B) THE SONS OF THE KINGDOM ARE CAST OUT - Matthew 8:11,12 - When a Gentile Roman centurion comes to Christ and displays a faith which was missing in the Jewish nation, Christ commends the centurion and predicts that His kingdom will be filled with "many from east and west" - the Gentiles. The Jews, on the other hand, are the "sons of the kingdom" who are cast out. As they reject Christ, so Christ rejects them from His kingdom. They are no longer to be considered the people of God.

C) NINEVAH WILL JUDGE THE JEWISH GENERATION OF CHRIST'S DAY - Matthew 12:41 - Jonah was a horrible preacher, yet the people of Ninevah repented, despite his sarcastic preaching. Yet what an insult it is to Christ, who is greater than Jonah, and the people of Israel reject Him. That generation will be judged by Ninevah's repentant population. We see that as Matthew progresses, so the message of judgment becomes stronger against the Jews of Christ's day.

D) THE KINGDOM WILL BE TAKEN FROM THE JEWS AND GIVEN TO ANOTHER - Matthew 21:33-45 - In this parable we see God the Father giving His kingdom to the Jews. They were to maintain it and bring forth its fruits, but instead they rejected God, His prophets, and eventually, His own Son. As a result, the Lord will take the kingdom from the Jews and give it to the nations. Christ has rejected the Jewish nation and has established His kingdom through the church.

E) THE KING'S WRATH AGAINST THOSE WHO REJECT HIM - Matthew 22:1-9 - This next parable shows that the Jews were invited to be part of God's kingdom, but they rejected the invitation, again, killing the prophets of God.

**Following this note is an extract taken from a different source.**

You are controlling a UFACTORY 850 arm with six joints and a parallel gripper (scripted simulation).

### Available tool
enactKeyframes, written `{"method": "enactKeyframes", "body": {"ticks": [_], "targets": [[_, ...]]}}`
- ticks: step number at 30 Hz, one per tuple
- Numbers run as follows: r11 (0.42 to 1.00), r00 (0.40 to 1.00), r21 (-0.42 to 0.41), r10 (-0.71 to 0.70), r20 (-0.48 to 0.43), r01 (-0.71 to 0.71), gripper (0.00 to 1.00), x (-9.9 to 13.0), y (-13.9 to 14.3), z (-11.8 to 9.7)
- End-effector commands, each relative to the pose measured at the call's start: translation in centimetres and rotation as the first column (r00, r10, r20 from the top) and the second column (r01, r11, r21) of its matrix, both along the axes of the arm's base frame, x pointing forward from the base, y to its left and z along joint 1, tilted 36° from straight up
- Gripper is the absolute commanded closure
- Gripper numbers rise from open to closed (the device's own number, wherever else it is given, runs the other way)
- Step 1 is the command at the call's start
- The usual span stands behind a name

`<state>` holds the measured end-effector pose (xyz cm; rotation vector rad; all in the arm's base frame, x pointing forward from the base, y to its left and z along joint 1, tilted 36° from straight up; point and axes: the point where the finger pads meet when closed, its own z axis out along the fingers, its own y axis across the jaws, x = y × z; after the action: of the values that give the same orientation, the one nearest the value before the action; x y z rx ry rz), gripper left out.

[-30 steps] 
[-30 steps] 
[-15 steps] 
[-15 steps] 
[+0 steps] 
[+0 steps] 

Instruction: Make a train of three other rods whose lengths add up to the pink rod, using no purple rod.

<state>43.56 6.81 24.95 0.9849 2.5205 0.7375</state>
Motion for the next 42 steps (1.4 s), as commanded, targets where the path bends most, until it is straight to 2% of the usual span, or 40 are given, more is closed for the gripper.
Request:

As a result, God will send out His armies and destroy that generation along with their city (Matthew 22:7 - a reference to the destruction of Jerusalem in 70 AD). The kingdom of God is then expanded to include the Gentiles, for the Jews had rejected their God.

F) CHRIST'S WORDS OF JUDGMENT AND WRATH AGAINST JERUSALEM - Matthew 23:33-39 - This chapter is full of curses against the Jews living in Christ's day. The religious leaders are especially singled out as "fools, hypocrites, blind men, and vipers." The language is full of wrath and condemnation. The house of Israel will be left desolate, for God has turned from them to build His kingdom somewhere else. That generation of Jews living during the time of Christ, if they did not repent and turn to Him, would suffer annihilation as Jerusalem is overthrown.

G) CHRIST'S PROPHECY OF THE FALL OF JERUSALEM AND THE DESTRUCTION OF THE TEMPLE - Matthew 24:1,2 (Parallel passages which should be looked up - Mark 13:1,2; Luke 21:5-6; Luke 19:43,44) - Jesus leaves the Temple, never to return again. God has turned His back on the Jews as His people. It is then that Christ predicts that "not one stone shall be left here upon another." In the parallel passages, we see He is speaking of the Temple and the City. Here we see Christ predicting what the Roman armies would do in 70 AD - the complete overthrow and destruction of Jerusalem. The disciples of Christ would see this actually happen and would remember what Christ had said about the Jews and Jerusalem's destruction.

Here is the primary action of Christ as King of kings. In order to set up His New Covenant kingdom, the old must be dismantled and changed. This begins with the destruction of the earthly Temple, the Holy City, and the judgment upon that generation of Jews who rejected Christ. It is this destruction that the book of Revelation will also reflect in its language. Therefore, for the next few weeks we shall carefully look at Matthew 24 - Christ's prediction of the fall of Jerusalem - to show how these events fit in to the unfolding of the book of Revelation.